# TRY IT
Lines from the one containing "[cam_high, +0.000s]" through the final line of the data, restated word for word and free of pictures, make up the whole answer.

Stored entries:
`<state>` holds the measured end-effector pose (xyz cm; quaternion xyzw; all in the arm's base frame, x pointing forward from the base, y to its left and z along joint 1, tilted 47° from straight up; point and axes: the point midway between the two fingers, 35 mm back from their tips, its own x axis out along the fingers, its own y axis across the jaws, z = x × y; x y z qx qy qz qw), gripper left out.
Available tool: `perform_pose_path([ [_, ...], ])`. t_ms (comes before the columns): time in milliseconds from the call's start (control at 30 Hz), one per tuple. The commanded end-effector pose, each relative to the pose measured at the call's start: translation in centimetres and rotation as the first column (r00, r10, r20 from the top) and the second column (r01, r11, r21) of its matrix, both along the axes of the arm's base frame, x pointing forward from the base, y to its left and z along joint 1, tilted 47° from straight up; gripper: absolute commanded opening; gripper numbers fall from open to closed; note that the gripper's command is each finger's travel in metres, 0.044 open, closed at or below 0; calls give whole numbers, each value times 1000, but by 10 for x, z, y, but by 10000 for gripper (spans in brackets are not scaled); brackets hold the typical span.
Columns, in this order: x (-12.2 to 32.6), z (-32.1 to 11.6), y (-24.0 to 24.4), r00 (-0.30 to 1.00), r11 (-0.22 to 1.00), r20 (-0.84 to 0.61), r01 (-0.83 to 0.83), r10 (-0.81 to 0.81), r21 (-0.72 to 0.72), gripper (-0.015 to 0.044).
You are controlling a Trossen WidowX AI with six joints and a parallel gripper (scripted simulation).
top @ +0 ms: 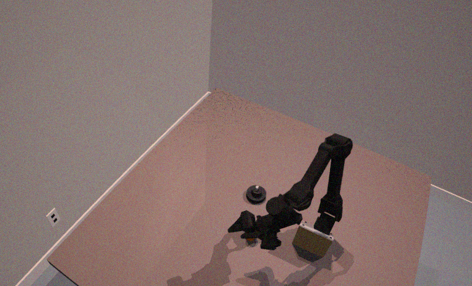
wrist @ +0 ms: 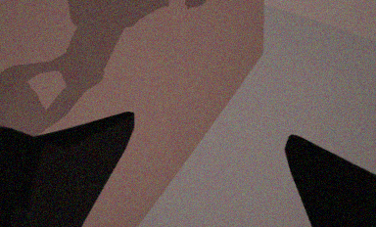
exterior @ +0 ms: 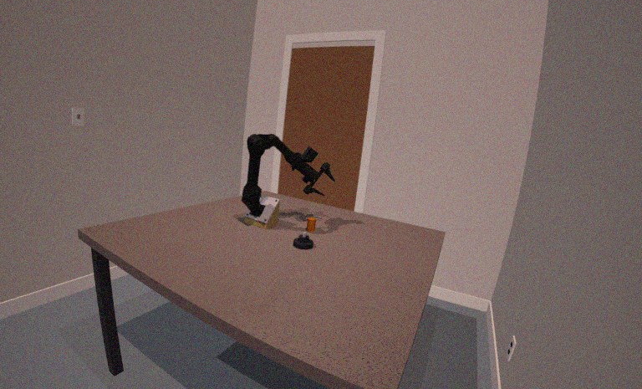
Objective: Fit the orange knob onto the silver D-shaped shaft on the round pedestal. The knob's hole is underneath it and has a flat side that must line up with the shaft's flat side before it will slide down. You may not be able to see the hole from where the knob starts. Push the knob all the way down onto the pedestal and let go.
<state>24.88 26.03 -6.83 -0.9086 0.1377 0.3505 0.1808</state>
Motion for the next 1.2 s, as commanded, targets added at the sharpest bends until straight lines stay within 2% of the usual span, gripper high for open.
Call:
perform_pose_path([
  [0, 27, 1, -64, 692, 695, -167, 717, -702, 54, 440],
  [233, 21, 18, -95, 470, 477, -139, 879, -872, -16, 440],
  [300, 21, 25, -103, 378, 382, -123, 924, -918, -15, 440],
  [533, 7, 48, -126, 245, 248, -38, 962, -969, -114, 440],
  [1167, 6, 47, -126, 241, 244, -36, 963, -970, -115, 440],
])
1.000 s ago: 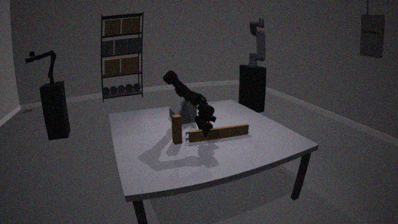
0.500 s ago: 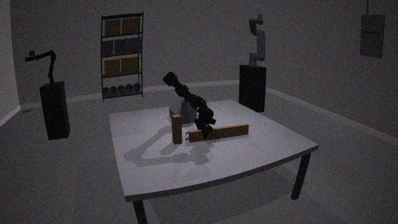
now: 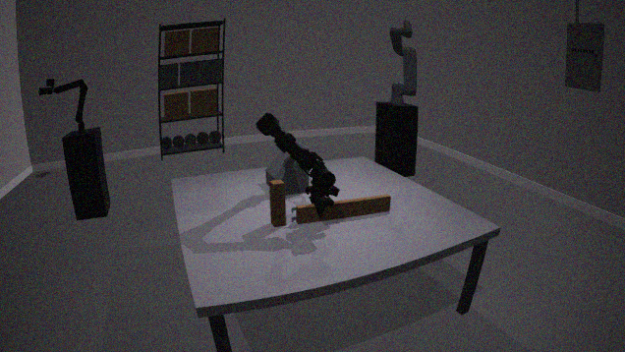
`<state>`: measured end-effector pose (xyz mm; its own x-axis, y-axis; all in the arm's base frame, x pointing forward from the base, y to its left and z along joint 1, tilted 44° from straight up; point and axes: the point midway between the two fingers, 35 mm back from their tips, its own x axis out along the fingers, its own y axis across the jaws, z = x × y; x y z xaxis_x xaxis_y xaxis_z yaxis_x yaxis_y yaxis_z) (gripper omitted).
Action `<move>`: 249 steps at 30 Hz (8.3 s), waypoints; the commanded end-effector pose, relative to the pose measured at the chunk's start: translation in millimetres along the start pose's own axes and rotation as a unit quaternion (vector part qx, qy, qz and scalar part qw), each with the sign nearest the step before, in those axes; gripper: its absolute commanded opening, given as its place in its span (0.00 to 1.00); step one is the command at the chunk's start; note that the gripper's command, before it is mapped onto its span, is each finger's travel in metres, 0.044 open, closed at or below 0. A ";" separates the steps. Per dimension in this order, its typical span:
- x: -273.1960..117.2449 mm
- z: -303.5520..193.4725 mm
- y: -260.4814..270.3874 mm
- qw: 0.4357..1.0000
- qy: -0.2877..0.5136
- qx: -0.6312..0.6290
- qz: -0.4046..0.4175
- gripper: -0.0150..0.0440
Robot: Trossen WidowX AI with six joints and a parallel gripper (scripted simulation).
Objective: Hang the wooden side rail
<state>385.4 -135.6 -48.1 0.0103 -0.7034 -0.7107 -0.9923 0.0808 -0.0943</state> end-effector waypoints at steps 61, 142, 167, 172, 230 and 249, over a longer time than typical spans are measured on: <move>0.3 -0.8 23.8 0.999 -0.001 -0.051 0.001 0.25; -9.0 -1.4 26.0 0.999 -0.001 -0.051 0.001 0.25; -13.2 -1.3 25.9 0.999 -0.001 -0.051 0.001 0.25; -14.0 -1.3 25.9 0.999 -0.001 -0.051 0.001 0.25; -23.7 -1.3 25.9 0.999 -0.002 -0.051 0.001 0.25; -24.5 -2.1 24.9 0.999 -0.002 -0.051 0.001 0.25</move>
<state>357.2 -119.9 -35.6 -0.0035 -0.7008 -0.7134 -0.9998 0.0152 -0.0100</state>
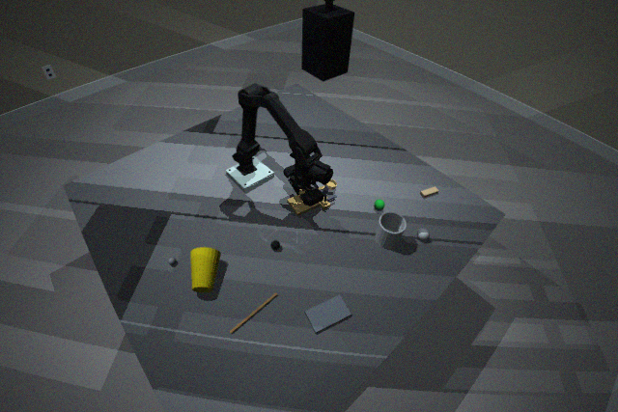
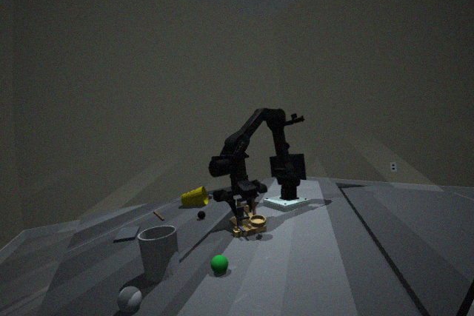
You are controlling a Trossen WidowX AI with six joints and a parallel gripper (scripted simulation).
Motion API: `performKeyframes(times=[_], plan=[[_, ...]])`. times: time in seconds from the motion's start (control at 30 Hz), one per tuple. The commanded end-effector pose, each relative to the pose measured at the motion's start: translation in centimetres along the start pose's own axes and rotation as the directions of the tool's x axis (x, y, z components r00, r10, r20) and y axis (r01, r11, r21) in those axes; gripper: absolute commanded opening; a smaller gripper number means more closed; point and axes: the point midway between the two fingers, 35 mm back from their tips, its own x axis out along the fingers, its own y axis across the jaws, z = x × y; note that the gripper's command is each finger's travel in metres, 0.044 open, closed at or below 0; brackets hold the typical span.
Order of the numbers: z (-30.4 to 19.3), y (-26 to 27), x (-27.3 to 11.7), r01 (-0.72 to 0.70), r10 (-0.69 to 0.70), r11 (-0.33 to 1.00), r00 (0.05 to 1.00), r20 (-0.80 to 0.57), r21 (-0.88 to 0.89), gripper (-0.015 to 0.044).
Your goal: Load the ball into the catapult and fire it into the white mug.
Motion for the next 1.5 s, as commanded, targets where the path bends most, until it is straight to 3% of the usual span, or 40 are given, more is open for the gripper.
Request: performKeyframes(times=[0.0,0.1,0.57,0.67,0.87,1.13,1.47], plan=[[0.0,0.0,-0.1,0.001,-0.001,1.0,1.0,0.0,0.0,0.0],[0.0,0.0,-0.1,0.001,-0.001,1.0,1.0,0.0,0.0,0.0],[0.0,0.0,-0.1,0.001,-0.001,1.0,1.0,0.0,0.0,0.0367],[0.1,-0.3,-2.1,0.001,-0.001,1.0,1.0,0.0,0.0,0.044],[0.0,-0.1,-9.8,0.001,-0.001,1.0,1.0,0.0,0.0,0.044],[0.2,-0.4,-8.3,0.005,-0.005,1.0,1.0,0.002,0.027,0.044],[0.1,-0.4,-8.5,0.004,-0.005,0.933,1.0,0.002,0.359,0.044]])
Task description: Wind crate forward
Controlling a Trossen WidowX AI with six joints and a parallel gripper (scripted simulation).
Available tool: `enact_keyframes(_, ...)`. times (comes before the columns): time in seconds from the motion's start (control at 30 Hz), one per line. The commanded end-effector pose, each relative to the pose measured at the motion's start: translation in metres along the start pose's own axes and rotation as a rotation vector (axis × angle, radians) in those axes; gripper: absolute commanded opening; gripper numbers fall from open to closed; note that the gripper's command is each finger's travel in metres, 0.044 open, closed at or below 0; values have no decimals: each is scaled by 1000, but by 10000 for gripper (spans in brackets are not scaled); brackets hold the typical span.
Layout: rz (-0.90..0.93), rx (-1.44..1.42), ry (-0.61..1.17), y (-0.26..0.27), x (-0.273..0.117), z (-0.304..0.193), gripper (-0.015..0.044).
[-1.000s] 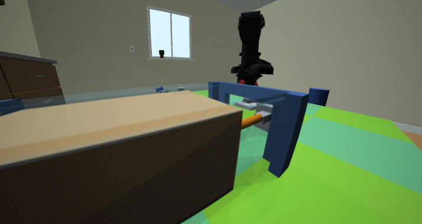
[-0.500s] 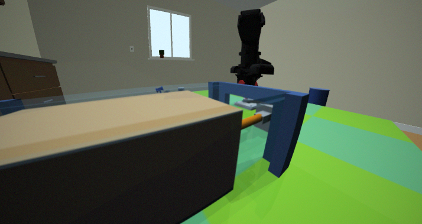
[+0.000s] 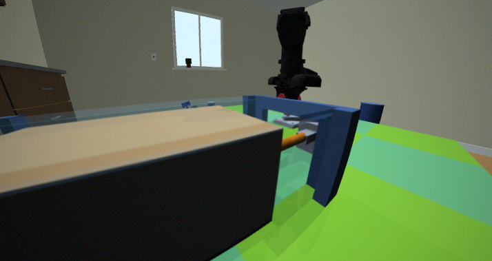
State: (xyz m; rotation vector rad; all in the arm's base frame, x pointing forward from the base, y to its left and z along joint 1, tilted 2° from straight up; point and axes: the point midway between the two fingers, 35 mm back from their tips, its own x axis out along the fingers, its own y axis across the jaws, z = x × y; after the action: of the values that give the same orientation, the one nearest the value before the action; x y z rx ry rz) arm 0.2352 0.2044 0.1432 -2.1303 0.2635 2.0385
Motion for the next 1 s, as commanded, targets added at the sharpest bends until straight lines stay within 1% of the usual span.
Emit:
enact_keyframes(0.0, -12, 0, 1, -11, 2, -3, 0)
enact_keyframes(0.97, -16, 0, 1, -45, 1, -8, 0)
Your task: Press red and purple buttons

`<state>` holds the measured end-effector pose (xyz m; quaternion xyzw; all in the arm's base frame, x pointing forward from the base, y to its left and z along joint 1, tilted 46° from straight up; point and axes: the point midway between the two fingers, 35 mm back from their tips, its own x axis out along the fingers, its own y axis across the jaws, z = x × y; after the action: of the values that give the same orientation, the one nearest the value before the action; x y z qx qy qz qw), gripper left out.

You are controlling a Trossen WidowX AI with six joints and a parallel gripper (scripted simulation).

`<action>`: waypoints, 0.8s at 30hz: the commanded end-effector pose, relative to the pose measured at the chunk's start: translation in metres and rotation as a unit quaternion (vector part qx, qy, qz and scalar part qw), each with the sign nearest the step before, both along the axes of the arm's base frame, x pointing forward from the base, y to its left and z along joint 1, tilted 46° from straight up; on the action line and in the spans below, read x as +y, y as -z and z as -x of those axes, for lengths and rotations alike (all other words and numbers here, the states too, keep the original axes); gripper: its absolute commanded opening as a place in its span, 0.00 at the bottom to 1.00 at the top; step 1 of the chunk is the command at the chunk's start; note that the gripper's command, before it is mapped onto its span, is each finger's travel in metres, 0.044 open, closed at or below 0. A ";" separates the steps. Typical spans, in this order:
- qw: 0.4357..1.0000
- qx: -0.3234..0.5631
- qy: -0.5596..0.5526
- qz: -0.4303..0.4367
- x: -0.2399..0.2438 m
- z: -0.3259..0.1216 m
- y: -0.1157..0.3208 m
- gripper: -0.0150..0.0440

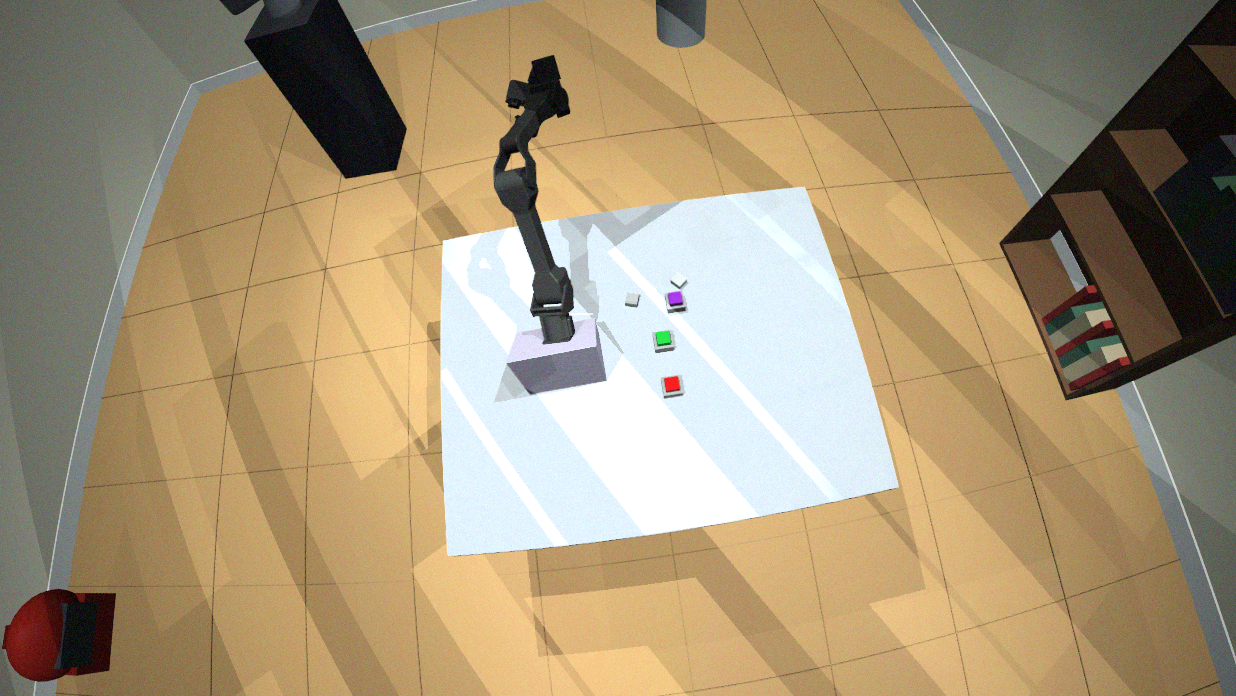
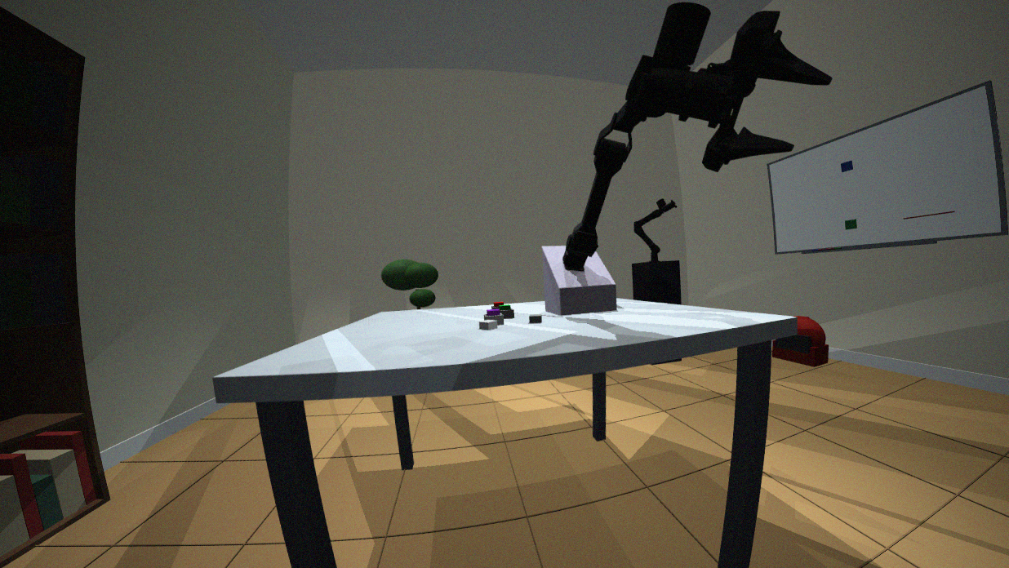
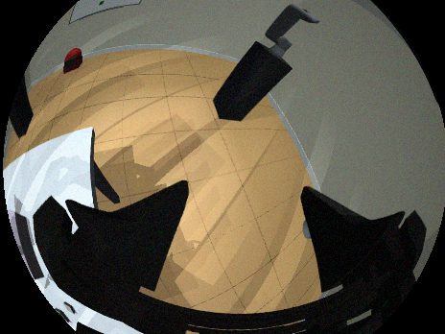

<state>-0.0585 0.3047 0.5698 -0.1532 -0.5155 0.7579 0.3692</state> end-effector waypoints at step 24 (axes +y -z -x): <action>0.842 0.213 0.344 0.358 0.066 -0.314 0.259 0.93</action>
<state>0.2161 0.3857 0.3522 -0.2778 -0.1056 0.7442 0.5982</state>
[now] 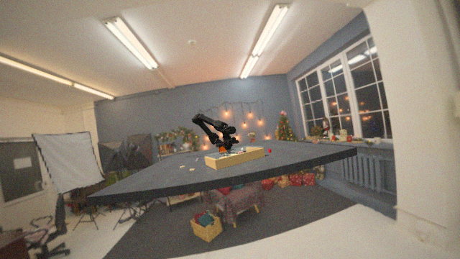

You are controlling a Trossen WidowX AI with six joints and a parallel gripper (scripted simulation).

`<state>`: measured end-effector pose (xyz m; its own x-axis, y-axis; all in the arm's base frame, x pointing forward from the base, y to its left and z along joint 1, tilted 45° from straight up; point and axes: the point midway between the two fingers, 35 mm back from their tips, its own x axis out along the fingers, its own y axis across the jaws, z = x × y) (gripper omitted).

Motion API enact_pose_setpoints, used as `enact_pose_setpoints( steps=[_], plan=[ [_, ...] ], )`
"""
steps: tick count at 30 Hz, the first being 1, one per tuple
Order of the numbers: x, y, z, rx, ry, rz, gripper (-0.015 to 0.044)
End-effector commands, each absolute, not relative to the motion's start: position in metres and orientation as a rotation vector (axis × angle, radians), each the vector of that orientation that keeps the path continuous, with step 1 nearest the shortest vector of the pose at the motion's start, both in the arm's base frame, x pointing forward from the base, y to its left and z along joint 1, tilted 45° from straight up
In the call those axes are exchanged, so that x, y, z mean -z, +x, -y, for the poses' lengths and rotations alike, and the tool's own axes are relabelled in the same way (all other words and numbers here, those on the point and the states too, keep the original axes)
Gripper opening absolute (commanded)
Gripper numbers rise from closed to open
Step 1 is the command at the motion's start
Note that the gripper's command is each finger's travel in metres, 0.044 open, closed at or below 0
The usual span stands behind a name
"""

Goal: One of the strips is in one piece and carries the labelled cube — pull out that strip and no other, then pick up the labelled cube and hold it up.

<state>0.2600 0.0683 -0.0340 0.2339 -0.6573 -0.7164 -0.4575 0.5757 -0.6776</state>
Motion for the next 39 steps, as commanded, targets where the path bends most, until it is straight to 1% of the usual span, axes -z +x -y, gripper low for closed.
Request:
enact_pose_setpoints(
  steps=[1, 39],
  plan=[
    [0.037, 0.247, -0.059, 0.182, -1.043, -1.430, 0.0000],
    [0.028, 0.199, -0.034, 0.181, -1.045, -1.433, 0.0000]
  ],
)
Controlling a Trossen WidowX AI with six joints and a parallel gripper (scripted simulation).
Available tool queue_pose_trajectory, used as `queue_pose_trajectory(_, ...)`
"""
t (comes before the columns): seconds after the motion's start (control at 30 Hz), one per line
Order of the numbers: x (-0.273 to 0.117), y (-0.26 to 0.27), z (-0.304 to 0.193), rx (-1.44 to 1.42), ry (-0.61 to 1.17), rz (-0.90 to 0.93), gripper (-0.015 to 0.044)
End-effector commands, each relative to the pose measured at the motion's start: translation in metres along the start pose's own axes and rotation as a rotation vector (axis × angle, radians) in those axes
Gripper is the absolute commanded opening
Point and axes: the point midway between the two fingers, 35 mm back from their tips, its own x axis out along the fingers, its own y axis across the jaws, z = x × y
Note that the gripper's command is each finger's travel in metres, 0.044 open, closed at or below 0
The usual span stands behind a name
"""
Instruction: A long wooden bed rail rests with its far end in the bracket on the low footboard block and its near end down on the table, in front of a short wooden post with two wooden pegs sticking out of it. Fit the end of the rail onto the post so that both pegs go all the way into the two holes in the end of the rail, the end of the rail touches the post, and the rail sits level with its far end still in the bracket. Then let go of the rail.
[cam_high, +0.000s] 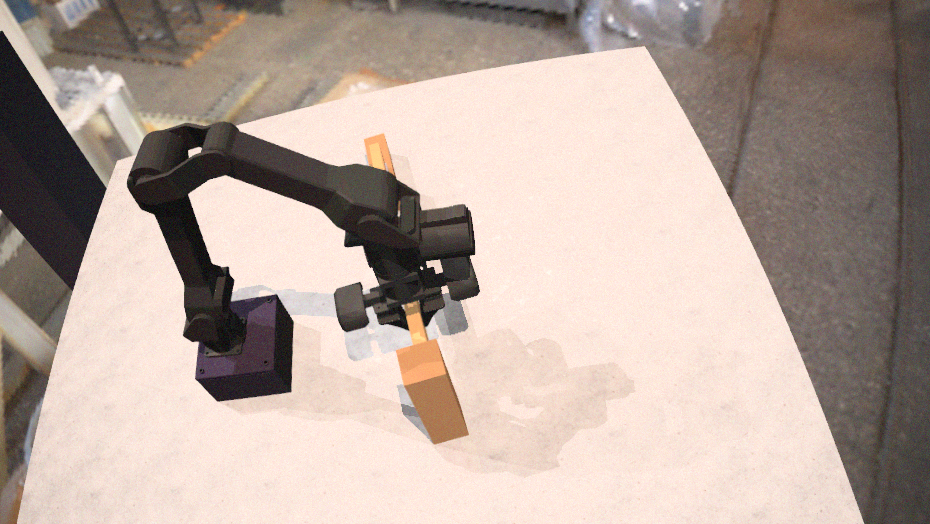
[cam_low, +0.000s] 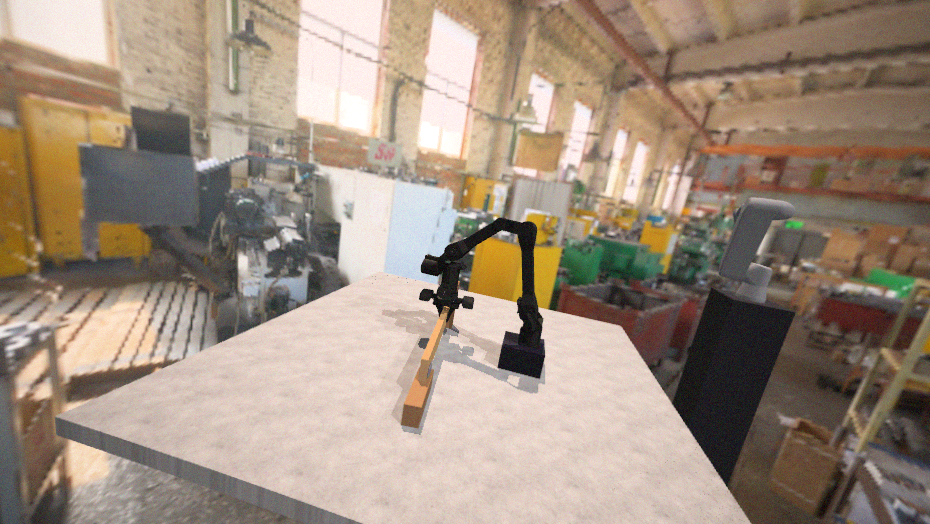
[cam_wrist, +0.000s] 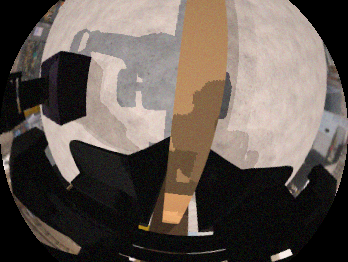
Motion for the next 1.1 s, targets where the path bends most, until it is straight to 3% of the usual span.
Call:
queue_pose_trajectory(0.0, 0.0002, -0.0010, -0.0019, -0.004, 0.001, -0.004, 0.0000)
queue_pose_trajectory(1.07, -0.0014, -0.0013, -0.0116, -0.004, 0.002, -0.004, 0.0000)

# COMPLETED EXERCISE
[cam_high, +0.000s] 
[cam_low, +0.000s] 
[cam_wrist, +0.000s] 
Motion for the next 1.1 s, targets where the path bends most, until it is straight to 3% of the usual span.
Call:
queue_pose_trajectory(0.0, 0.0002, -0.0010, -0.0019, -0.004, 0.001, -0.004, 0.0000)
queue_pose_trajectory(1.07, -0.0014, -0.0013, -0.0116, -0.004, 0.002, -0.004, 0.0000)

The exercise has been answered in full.